Мачеха Тамара, наверняка, оставила бы последнее слово за собой, но что-то стукнуло в дверь. В щель проскочил сначала яркий солнечный луч, а потом просунулась тощая спина, бритый затылок и камуфляжное кепи. Человек вошел вперед спиной, а его кепи – вперед козырьком. Без всякого почтения к историческим дверям, он опять стукнул их чем-то длинным, некомпактным. Наконец он продрался через тяжелые створки и втащил внутрь лампу и штатив.

– Трудно дверь подержать? – спросил он кого-то, еще невидимого.

Дверь опять открылась, на этот раз шире, и в дверном проеме показалась девушка и человек-камера. За ними тут же сунулись старички с красными бантами, но кто-то невидимый сдержал их сердитым окриком, обычно адресуемым к несовершеннолетним, – «Вам еще рано!» – и плотно затворил дверь.

Телевизионщики поднялись по лестнице, глядя глазами-объективами мимо толпившихся людей. Но мачеху Тамару они не могли не заметить.

– Ее обязательно сделай, – сказала девица оператору, указав пальчиком на красную вдову.

– Между прочим, я – Тамара Лонгина, – сказала обиженная сугубо профессиональным вниманием мачеха.

– Очень приятно, – сказала девица, быстренько пробегая глазами картины. – Пятая кнопка. Милютина.

– Кеша! Сталин, Ворошилов, Молотов… А Берии нигде нет? Жалко. Хрущев? На слоне? Рядом? Поглядим…

Милютина была остроносенькой, темненькой, ничем особым не примечательной девицей, если бы не подкрашенная красная прядь волос. Сегодня все были в красном.

– Кеша! – журналистка ткнула пальцем в грудь вождя народов. – Наезжай на Сталина!

– На него наедешь, – проворчал оператор. – Лера, давай Котовского снимем. А что? Хорошая картина! Котовский в тюремной камере делает гимнастику.

– Кеша! Не будь уродом! У нас сюжет на три минуты. Какая гимнастика? – тут Милютина увидела двойника Котовского скульптора Морошко. – Глянь! У этого с Котовским общий визажист. Молодой человек! Можно вас на минутку?

– Я, вообще-то, не такой уж и молодой! – запротестовал Афанасий Петрович. – У меня, слава богу, внуки уже.

– В ящике будете молодым, – сказала журналистка, подводя скульптора к картине с Григорием Котовским.

– Простите, не понял? – побледнел Морошко то ли от возмущения, то ли от страха.

– Я имею в виду, в телевизоре, – поправилась Милютина. – Телевизор ящиком называют. Впервые слышите, что ли? Вы как его зовете?

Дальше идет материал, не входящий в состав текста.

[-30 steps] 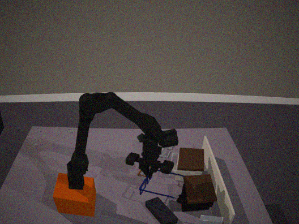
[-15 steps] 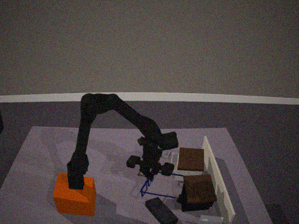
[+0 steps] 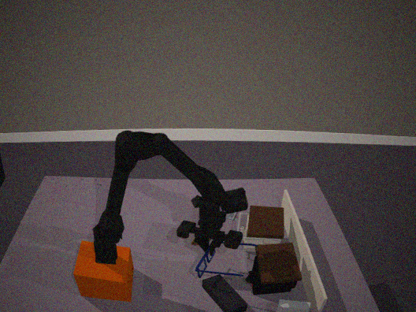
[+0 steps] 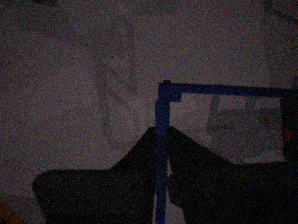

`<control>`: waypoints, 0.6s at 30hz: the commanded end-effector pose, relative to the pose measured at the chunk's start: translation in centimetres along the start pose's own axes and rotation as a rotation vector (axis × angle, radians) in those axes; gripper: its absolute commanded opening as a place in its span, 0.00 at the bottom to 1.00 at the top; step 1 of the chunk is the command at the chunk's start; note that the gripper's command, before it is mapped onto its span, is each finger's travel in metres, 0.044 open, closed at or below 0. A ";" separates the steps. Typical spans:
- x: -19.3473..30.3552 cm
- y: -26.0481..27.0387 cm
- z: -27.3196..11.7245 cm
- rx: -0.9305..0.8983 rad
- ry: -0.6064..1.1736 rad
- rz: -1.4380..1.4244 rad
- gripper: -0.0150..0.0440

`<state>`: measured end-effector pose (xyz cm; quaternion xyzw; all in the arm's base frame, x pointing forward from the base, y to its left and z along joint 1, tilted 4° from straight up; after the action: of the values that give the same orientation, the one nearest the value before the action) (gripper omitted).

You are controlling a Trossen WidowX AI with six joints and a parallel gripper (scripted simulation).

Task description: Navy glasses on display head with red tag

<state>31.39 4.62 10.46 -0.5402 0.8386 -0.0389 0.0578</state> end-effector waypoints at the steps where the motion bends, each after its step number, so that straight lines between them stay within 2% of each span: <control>1: 0.4 0.6 1.3 -0.032 0.019 0.000 0.25; 18: 0.5 0.8 3.3 -0.033 0.019 0.000 0.25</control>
<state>31.74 4.56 8.74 -0.5386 0.8388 -0.0457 0.0658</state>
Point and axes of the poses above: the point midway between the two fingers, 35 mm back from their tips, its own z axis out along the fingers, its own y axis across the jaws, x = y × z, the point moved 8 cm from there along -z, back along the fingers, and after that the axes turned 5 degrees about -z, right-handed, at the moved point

– «Панасоником», – растерянно пробормотал скульптор.

– Тяжелый случай, – сказала журналистка оператору. – Ладно, потом его порежем.

Бедный Афанасий Петрович вытер платочком лысину и посмотрел на картину, где герой гражданской войны сам себе выворачивал ногу, совершая последний подвиг в японской гимнастике.

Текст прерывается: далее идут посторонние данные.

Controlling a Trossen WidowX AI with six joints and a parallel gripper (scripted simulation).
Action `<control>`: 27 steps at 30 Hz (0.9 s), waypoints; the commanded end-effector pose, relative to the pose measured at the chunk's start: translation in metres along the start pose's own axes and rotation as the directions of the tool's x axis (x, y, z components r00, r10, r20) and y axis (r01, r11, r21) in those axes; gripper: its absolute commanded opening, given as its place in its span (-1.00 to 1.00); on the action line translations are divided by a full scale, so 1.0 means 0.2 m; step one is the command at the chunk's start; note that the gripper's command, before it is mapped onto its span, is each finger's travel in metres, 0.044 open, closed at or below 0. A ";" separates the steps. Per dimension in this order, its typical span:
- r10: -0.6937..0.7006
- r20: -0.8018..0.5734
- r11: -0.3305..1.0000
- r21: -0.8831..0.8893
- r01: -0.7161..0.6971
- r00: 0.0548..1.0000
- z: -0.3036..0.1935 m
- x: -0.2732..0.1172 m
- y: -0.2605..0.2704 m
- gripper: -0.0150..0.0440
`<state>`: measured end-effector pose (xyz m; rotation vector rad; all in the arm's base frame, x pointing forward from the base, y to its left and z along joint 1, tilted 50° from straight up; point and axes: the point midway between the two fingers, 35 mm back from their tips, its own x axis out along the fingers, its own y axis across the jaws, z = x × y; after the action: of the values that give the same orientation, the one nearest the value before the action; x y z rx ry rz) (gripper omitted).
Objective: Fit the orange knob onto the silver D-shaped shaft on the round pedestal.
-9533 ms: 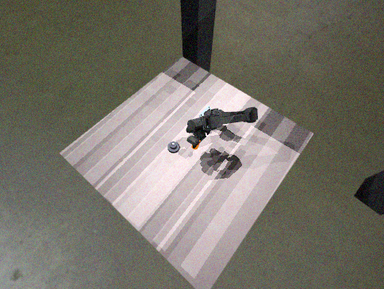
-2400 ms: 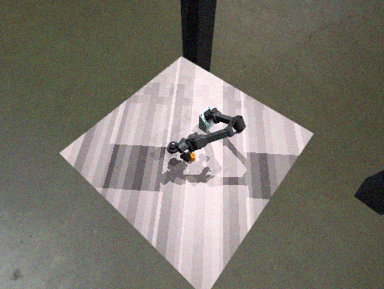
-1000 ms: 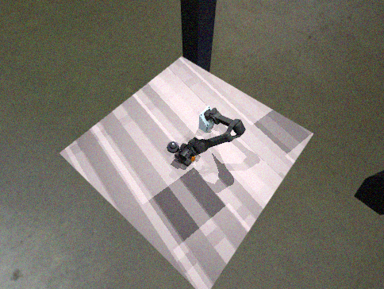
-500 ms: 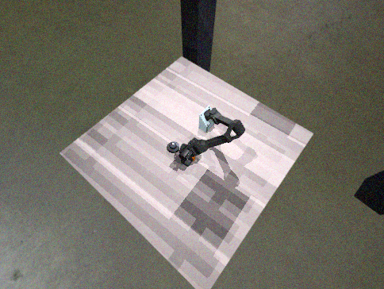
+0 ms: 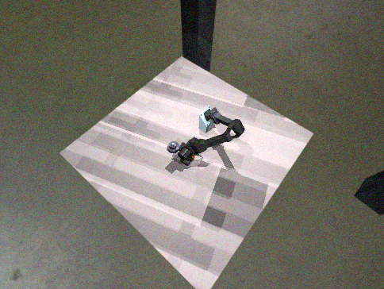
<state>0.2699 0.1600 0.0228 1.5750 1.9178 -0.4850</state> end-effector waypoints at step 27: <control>0.005 0.012 1.000 -0.005 -0.005 1.000 0.04 -0.46 0.04 -0.49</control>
<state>0.2882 0.0963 0.0702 1.5733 1.9124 -0.4929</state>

– Кеша, готов? Поехали!.. Здравствуйте, представьтесь.

Милютина сунула Афанасию Петровичу микрофон. Он тут же попытался схватить его, но получил от опытной журналистки по рукам:

– Лапки убрали, мысли достали, – сказала она спокойным голосом. – Поехали!.. Здравствуйте, представьтесь…

– Афанасий Петрович Морошко, скульптор, лауреат…

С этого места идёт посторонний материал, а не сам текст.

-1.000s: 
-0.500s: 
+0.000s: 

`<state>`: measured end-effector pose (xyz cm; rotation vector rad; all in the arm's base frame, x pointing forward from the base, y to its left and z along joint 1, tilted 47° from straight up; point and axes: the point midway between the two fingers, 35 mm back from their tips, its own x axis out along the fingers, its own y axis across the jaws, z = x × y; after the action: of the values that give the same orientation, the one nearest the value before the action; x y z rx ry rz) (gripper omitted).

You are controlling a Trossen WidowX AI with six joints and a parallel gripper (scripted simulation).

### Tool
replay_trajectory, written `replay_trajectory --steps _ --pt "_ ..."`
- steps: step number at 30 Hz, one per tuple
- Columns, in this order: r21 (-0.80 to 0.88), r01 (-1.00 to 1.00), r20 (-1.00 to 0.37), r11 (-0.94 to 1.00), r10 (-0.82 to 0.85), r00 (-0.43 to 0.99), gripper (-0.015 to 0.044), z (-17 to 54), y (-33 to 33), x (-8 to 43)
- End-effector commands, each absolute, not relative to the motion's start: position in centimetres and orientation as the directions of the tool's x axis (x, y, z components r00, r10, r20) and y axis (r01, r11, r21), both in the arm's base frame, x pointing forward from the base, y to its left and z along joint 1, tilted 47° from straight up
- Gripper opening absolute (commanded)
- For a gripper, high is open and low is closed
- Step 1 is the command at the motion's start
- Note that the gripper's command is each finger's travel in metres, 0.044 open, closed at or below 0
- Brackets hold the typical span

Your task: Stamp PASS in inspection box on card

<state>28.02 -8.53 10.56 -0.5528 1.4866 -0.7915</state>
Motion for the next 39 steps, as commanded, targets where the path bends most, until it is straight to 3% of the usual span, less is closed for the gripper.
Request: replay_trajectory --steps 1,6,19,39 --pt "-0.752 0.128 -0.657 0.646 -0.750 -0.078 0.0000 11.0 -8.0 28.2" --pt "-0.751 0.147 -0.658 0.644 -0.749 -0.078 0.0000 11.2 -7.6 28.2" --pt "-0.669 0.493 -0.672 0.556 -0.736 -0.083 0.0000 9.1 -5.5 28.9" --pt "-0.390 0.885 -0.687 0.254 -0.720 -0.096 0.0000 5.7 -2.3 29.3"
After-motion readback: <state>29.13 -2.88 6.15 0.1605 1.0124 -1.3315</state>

– Вы случайно зашли на эту выставку?

– Дело в том, что Василий Иванович Лонгин был моим лучшим другом на протяжении многих лет. Вместе с ним мы…

В этот момент Морошко встретил исполненный злобы и ревности взгляд Тамары Лонгиной и запнулся.

– В прессе Василия Лонгина назвали придворным живописцем…

– Это в высшей степени оскорбительно, – возмутился Афанасий Петрович за друга. – Василий Иванович был замечательным мастером, реалистично отражал эпоху… Вообще, это вечная тема – художник и власть. Но Василий Лонгин никогда не уходил от острой критики режима. Например, в колонне демонстрантов на Красной площади пятым слева виден диссидент Буковский. Все машут флажками, а он машет Политбюро кулаком. Только возьмите картину самым крупным планом, а то не рассмотреть.